The President replied that the United States would always look with sympathy upon Saudi Arabia’s problems and give them the greatest possible consideration. His Majesty could understand, however, that the United States had acquired obligations throughout the world. In Korea and in Vietnam, and in many other countries, the United States was providing a great deal of assistance. Its obligations were heavy and thus it was necessary to study each situation thoroughly before adding to its already heavy commitments.

The President said he could assure His Majesty, however, that the United States would always study the problems of Saudi Arabia with the greatest interest and sympathy.

His Majesty said he wished to offer his sincere thanks and to assure the President that he appreciated the problems and obligations of the United States throughout the world. At the same time he hoped that the United States would carefully consider Saudi Arabia’s problems, which were also its problems.

The President said that he wanted to express again to His Majesty his great appreciation for the long trip that His Majesty had undertaken and His Majesty’s sincere efforts to help to promote [Page 486] peace and his friendship with the United States. The President said he was sure that permanent good would come out of his visit.

The President then asked whether His Majesty agreed to making the joint communiqué as corrected public at 2:00 p.m. today.

His Majesty said he was agreeable but that it was important to contact Saudi Arabia by telephone so that the communiqué could be issued simultaneously in both countries.

The President agreed to assist His Majesty in contacting Saudi Arabia by telephone. The President said he had one final point: would His Majesty use his influence to the greatest extent possible in Syria and Egypt to help prevent them from going Communist. The President said he felt these two countries were now in great danger.

His Majesty said that he was now giving his promise to use all his influence towards this end and he believed that, God willing, Egypt and Syria would not do anything against their Arab interests. His Majesty said the President could help in this matter also.

  1. Source: Department of State, Conference Files: Lot 62 D 181, CF 833. Secret. Drafted by Stoltzfus.
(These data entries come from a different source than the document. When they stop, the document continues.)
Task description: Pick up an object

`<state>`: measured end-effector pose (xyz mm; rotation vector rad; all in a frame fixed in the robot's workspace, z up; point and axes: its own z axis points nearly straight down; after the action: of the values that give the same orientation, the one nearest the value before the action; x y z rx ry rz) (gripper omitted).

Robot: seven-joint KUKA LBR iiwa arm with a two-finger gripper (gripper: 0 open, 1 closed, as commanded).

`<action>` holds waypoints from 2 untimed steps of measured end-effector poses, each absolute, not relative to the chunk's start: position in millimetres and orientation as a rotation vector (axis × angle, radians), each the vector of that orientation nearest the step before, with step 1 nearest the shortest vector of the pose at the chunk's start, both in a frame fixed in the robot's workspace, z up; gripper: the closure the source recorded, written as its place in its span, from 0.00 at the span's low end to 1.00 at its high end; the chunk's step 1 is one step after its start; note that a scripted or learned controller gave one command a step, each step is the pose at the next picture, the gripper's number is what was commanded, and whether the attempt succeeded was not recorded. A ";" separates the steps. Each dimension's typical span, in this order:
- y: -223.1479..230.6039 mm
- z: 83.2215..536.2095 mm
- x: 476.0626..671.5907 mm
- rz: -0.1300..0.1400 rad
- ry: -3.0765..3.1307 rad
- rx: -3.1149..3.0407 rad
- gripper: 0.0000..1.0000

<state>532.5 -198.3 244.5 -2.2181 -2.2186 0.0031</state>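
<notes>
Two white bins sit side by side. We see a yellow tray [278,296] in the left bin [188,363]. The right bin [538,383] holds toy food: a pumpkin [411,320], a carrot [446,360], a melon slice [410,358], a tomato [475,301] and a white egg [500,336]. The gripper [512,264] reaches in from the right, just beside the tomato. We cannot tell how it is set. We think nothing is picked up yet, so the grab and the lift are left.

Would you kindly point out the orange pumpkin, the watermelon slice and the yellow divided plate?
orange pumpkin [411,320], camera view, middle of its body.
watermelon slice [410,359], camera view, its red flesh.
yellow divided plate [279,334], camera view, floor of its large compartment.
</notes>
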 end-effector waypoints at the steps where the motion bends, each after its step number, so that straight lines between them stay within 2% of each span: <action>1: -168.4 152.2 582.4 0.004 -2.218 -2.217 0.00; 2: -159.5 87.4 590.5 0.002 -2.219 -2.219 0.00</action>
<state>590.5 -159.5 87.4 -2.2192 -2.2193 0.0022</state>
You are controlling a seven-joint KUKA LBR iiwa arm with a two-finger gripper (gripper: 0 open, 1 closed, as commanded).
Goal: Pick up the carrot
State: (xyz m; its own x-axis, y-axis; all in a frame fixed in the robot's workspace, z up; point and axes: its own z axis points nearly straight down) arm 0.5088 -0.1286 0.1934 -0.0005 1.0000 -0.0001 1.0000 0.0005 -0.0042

According to the President’s record of daily appointments, Eisenhower met with the King privately from 10:30 to 10:50 a.m. with only the King’s interpreter present. (Eisenhower Library, Record of President’s Daily Appointments) In a memorandum of his conversation with the President on February 8, Dulles noted that the President informed him that Saud had raised two points during their private talk. The first concerned the King’s fear that if the Israelis were ever granted rights in the Gulf of Aqaba, the United States should assure that they could not interfere with the flow of Muslim pilgrims. According to Dulles, the President informed the King that he could not conceive of the Israelis disrupting the movement of pilgrims. The second point focused on Saud’s desire to find someone in Saudi Arabia through whom he could communicate with Eisenhower on a “highly confidential basis.” (Ibid., Dulles Papers, Meetings with the President) According to a note, February 11, from Howe to Herter, copies of the memorandum of the President’s private talk with Saud had been sent to Rountree and Allen Dulles. (Department of State, Secretary’s Memoranda of Conversations, Lot 64 D 199) For text of the Joint Communiqué issued by the White House on February 8, see Department of State Bulletin, February 25, 1957, pp. 308–309.